Last but not least, is my rig to fill my Live Bait well. This is accomplished with a Rule 3700 Bilge pump, inside a minnow trap, rigged with 2 inch hose, power cables and a line to haul the whole thing up with. This is 25 feet long. So far I have only used it for hauling up 10 feet in elevation, but I am hoping it will work for the Skyway Pier. The Rule pump filled my 18 gallon tank in less than a minute.

As I said, it's a work in progress. I'm still working on mounting brackets for umbrellas and seats.

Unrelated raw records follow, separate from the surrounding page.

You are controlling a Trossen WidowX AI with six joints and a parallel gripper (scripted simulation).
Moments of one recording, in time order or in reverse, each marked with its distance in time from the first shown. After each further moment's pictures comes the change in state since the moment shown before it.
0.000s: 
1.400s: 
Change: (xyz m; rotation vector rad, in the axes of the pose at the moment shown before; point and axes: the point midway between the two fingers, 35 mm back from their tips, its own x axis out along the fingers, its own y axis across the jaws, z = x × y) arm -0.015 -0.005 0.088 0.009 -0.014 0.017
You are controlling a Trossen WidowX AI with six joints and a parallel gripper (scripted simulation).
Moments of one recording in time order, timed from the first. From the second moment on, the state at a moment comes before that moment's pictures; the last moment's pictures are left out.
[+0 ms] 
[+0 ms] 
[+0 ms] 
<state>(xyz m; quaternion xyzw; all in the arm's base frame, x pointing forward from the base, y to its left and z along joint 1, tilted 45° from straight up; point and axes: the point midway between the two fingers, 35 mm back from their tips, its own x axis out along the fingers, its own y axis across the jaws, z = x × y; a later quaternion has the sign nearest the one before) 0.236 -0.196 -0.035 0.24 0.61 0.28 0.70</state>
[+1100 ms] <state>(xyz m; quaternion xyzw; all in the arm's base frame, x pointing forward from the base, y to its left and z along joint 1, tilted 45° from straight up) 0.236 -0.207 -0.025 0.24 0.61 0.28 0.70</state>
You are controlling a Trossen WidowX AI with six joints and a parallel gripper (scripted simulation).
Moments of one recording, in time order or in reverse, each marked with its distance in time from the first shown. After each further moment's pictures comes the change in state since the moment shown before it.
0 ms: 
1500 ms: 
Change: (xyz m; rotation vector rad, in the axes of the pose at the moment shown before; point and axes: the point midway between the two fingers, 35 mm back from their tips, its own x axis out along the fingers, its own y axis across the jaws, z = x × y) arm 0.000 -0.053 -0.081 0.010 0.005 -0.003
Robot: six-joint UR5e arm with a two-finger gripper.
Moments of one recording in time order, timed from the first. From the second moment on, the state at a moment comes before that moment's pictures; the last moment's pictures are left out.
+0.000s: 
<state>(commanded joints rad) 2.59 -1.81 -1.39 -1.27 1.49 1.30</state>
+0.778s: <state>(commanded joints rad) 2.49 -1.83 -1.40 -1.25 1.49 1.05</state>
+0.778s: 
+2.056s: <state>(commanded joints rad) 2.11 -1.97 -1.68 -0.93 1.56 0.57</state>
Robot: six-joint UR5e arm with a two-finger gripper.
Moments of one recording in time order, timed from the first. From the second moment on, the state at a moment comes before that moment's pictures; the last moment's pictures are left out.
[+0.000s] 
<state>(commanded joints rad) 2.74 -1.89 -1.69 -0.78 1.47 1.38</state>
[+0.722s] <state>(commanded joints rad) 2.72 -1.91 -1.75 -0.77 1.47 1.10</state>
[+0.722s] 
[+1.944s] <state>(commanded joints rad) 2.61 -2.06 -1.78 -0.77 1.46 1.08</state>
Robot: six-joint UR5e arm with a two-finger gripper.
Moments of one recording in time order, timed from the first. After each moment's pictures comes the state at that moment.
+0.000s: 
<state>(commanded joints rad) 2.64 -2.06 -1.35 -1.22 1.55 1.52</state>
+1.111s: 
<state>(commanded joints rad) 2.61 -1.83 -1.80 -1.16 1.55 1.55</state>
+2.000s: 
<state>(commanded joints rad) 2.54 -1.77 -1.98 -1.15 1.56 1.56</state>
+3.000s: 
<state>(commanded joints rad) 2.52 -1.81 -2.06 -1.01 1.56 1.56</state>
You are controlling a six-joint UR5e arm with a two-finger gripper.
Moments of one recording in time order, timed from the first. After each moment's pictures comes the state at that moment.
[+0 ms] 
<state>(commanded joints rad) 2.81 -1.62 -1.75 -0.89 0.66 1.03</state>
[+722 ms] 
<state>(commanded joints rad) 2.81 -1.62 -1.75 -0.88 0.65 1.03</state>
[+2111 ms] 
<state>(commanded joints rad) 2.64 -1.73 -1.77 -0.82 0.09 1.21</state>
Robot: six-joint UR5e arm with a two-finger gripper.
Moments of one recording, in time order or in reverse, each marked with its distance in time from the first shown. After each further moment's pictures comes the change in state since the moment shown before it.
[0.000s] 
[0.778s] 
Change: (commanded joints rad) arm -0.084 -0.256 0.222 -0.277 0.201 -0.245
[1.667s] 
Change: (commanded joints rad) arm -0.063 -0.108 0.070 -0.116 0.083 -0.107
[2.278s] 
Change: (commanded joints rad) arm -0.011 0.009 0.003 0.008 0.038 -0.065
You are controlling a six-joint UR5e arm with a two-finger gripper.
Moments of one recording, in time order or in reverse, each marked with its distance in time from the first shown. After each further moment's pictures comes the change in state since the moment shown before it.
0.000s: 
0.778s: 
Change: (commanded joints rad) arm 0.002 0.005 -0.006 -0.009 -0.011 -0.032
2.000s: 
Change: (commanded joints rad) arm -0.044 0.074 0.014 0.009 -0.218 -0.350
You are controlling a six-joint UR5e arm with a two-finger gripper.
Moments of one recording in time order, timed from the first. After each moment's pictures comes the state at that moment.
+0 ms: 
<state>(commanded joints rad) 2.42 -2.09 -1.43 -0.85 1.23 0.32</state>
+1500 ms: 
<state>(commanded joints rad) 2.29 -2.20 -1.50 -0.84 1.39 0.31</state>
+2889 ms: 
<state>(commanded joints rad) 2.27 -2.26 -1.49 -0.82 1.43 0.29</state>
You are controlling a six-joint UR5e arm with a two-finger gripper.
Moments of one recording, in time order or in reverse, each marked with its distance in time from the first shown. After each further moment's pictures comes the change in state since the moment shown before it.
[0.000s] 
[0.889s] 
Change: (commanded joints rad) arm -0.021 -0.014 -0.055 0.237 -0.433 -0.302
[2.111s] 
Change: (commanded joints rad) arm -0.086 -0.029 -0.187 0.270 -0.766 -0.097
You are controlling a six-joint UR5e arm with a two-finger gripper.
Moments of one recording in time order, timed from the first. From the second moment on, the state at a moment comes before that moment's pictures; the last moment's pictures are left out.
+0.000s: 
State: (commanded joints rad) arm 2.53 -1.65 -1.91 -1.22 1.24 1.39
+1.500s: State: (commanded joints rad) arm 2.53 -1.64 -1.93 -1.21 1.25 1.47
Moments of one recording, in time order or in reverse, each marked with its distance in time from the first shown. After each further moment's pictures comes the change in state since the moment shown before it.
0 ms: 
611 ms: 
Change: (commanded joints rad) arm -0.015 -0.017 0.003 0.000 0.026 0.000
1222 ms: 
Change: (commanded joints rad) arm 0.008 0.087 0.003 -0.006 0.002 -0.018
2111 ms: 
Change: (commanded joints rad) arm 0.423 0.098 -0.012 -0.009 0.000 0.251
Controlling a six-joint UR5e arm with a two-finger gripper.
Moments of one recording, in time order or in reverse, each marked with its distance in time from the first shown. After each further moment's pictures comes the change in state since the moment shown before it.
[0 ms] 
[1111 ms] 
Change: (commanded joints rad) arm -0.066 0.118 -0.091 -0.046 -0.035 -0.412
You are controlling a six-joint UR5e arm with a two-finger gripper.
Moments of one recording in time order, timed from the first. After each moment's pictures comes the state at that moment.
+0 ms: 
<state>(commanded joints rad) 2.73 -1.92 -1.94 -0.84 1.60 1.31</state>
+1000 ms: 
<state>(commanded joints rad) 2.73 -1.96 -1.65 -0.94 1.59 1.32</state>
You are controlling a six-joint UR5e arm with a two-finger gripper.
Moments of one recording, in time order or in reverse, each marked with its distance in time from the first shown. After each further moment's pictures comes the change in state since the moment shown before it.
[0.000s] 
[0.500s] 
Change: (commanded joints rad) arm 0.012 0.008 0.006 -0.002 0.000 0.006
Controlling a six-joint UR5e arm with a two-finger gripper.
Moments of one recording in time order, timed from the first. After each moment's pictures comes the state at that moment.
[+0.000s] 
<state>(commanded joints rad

file:///Z:/Pictures/Fishing%20Cart/one.jpg
file:///Z:/Pictures/Fishing%20Cart/two.jpg
file:///Z:/Pictures/Fishing%20Cart/four.jpg
file:///Z:/Pictures/Fishing%20Cart/three.jpg
file:///Z:/Pictures/Fishing%20Cart/six.jpg
file:///Z:/Pictures/Fishing%20Cart/seven.jpg


----------



## Robbycicco (Jul 20, 2013)

Don't know why photos didn't post


----------



## fishnchevy (Apr 2, 2011)

Sounds likes quite a rig. Now to get the pics to load. 
I was working on my cart yesterday amazing how much crap we haul out there. What ever happened to just a bucket a bucket and pole!!


----------



## fishnchevy (Apr 2, 2011)

Repeat


----------



## kbamhi (May 9, 2013)

I just finished some mods to my cart. And I agree, what ever happened to a bucket and a pole? Now I have to have everything but the kitchen sink and would probably have one of those if it wasn't already installed on the pier.
I was just thinking, the fish I take home probably run about 900.00 a pound.


----------



## fishnchevy (Apr 2, 2011)

You say that in jest. But I have seen a cart that did have a fresh water tank with a sink, pump, music, weather station and all the comforts of a small A class motor coach. What I didn't see was any Fish!


----------



## Orange (Mar 12, 2003)

Wow, pretty serious cart. For a while I was using one of those folding luggage carts with a couple of bungee cords to help haul my stuff (cooler, bait bucket with pump, tackle bag w shoulder strap, pier net, 5 gallon bucket and poles). It would get a little unwieldy even with the cart. Now, I have my teenage son to shoulder half the gear and we haul it out by hand pretty easily.


----------



## Robbycicco (Jul 20, 2013)

Finally, I got the photos to load


----------



## Ace3767 (May 18, 2014)

I am thinking of converting an aluminum cargo hitch hauler into a beach/pier cart, any ideas? It would serve two purposes, a hauler and cart, I am thinking of mounting an axel with pneumatic wheels and a removable handle, and PVCrod holders. I need some brainstorming help and or suggestions... Such as will the wheels have to be removable while it is in transit on the hitch?


----------



## castingsfun (May 28, 2010)

How about something like this?


----------



## castingsfun (May 28, 2010)

The kids a little extra. I can always make more!


----------



## John Smith_inFL (Nov 22, 2009)

after fishing the pier the past couple of weekends, I decided to strap a 2 gallon Juice Jug
to my cart - - - the kind that has the little push button spigot at the bottom just to wash
the hands and toes with.
Great Job Robby on your setup !!!! I really like the Solar Panel idea the most. 

Tight Lines always !!


----------



## willcfish (Jul 13, 2014)

I am going ot use a cargo hitch hauler to put my cart with cooler on for hauling. Then just take it off.


----------



## Cohumulone (Jun 28, 2014)

This is a really nice looking cart. I'm jealous. I'm using a foldable "gardening wagon" I bought for now. I moved here for work and left the wife and kids in Phoenix for a year so I only have a little studio apartment. No room for a setup like this one, but it's an inspiration for what I'd like in the future.


----------